Bachelor's thesis defense session (Mr. Akbar Taheri Afarani)

Title: Design, Fabrication, and Analysis of Novel Mechanical Metamaterials Based on Truss Structures

Presenter: Akbar Taheri Afarani

Supervisors: Assoc. Prof. Reza Jafari Nedoushan

Advisors: 

Reviewers: Prof. Saleh Akbarzadeh, Assoc. Prof. Mahdi Javanbakht

Abstract:

Metamaterials are engineered materials that have unique properties that are not abundant in nature. Today, the design of new structures with unique features such as negative Poisson's ratio, zero and negative thermal expansion coefficients, and negative stiffness has attracted the attention of many researchers and engineers due to their ability to improve mechanical properties. These features allow structures to perform more optimally against various loads or to demonstrate performance that is contrary to the imagination of most materials found in nature, and for this reason, the use of these types of structures in civil and industrial projects is increasing day by day. The development of these types of structures can lead to improved quality of life, reduced maintenance and operation costs, and increased energy efficiency, and help create smart and resilient infrastructures that can be used for future generations.

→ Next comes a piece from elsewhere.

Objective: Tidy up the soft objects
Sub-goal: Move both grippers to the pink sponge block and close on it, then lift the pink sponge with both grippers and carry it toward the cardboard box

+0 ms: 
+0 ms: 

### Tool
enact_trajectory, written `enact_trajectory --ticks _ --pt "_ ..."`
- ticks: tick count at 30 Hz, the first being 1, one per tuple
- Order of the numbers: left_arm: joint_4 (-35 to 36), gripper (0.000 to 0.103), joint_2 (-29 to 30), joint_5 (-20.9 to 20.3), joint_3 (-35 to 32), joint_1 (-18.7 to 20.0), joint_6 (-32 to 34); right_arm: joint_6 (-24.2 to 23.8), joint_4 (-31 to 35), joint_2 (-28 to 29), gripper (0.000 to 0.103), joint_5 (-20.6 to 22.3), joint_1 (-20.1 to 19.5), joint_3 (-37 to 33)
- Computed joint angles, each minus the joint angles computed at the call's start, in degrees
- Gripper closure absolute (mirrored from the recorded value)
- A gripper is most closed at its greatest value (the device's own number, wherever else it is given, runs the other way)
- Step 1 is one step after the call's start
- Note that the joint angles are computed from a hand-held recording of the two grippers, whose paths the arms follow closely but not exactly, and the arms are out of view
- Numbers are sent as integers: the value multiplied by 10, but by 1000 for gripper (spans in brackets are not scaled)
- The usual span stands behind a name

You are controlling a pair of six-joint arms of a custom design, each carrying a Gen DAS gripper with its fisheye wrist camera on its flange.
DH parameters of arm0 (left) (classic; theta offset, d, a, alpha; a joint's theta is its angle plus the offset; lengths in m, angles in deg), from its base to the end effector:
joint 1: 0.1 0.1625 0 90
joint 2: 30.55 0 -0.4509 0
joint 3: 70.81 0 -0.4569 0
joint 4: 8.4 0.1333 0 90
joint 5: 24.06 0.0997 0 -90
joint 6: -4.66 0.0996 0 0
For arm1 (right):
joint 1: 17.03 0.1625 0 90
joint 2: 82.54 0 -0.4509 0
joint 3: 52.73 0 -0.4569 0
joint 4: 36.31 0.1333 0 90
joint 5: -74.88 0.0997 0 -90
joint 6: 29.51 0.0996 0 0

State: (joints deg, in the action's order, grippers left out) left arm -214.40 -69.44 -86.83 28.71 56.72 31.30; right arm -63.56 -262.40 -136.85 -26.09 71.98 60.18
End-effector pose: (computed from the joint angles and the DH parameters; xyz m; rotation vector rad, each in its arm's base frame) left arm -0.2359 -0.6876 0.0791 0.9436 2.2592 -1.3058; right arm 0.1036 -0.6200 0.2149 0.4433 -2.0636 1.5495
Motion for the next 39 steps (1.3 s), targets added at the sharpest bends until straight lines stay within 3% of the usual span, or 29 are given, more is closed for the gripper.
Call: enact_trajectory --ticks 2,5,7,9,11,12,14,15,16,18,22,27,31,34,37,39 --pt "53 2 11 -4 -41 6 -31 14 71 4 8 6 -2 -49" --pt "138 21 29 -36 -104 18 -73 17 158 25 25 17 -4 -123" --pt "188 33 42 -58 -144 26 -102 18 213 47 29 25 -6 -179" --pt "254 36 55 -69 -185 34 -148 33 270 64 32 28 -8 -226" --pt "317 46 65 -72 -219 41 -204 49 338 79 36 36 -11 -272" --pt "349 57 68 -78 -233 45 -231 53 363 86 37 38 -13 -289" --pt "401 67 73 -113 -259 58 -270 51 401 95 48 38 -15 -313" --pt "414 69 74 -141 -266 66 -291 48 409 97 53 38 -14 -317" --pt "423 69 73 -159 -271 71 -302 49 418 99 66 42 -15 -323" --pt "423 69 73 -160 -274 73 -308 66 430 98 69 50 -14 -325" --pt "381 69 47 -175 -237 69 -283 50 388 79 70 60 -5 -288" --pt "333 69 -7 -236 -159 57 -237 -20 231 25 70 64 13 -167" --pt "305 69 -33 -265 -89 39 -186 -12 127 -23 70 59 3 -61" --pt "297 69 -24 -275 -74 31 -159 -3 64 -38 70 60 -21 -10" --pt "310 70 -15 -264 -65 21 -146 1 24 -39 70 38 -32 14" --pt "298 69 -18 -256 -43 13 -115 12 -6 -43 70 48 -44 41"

In the present study, a three-dimensional structure is designed based on simple trusses, the main goal of which is to achieve negative Poisson's ratio and negative thermal expansion coefficient with minimal stress. This type of design requires a detailed and comprehensive study of various geometric parameters and structural materials. For a detailed and comprehensive study of various geometric parameters and structural materials, the finite element modeling method is used, which is one of the powerful tools in analyzing the mechanical behavior of structures. For this purpose, the structure is first designed parametrically in Abaqus using Python scripting. To do this accurately, mathematical equations and software commands are used, and then the set of these items is provided as Python code for execution by the software with maximum flexibility and the ability to make changes to the original design. Therefore, with each execution of the code and change in the parameters, the effects of that change on the coefficient of thermal expansion and Poisson's ratio are observed.

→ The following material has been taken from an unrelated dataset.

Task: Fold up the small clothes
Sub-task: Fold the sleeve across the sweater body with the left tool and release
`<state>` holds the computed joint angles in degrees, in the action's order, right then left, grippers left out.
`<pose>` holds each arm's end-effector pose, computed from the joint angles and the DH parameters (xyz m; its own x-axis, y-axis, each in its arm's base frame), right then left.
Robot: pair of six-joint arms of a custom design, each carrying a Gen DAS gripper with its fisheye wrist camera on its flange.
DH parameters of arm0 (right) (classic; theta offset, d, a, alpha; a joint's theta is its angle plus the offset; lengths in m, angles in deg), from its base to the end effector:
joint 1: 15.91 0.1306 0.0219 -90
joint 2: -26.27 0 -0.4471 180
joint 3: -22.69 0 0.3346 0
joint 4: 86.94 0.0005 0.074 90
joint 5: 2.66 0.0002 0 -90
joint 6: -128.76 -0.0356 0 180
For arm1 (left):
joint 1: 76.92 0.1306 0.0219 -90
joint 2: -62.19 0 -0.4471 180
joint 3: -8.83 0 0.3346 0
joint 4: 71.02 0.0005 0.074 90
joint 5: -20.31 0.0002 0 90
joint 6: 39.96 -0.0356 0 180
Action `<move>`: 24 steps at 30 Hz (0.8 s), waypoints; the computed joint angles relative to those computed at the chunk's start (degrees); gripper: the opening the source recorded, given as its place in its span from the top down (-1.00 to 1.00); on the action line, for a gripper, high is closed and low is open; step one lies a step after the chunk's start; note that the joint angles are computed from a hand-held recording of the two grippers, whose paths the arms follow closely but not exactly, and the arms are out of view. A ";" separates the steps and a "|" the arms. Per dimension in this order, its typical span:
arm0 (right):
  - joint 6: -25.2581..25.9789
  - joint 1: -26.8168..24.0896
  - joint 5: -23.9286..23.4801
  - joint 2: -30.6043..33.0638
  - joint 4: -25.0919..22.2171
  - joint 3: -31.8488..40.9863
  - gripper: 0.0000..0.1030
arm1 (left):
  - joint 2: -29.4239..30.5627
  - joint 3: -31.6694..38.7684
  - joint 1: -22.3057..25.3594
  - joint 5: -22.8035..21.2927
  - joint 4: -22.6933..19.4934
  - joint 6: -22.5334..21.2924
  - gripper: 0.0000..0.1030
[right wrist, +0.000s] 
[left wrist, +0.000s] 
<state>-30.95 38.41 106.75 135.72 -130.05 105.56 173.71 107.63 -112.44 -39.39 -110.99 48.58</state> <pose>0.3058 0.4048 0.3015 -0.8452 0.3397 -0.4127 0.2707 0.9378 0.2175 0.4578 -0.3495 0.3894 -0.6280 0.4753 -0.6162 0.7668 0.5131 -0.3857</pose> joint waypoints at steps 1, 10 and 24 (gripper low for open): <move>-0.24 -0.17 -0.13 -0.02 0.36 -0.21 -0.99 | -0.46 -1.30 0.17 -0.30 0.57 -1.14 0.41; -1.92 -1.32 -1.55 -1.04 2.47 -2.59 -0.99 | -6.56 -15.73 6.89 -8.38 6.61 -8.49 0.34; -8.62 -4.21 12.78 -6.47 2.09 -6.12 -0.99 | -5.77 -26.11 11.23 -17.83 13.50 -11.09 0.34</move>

In addition, a device was designed for step-by-step temperature changes to increase the temperature of the structure isothermally. The temperature increase by this device was verified by a standard alcohol thermometer. The measurement method by image analysis was also examined by an aluminum sample. In this way, this sample with a known thermal expansion coefficient was measured by image analysis to check how the thermal expansion coefficient number extracted through this measurement method differs from this number in the case of standard measurements. At this stage, the measurement method by imaging was successful and the error was within 5%. After examining and analyzing the results, the following conclusions were drawn. The results of the analyses showed that this three-dimensional structure exhibits the property of negative Poisson's ratio well and when the distance between the two-unit cell planes is 5 and 10 mm in the y direction, which is the direction perpendicular to the two-unit cell planes, a negative thermal expansion coefficient is achieved for the structure.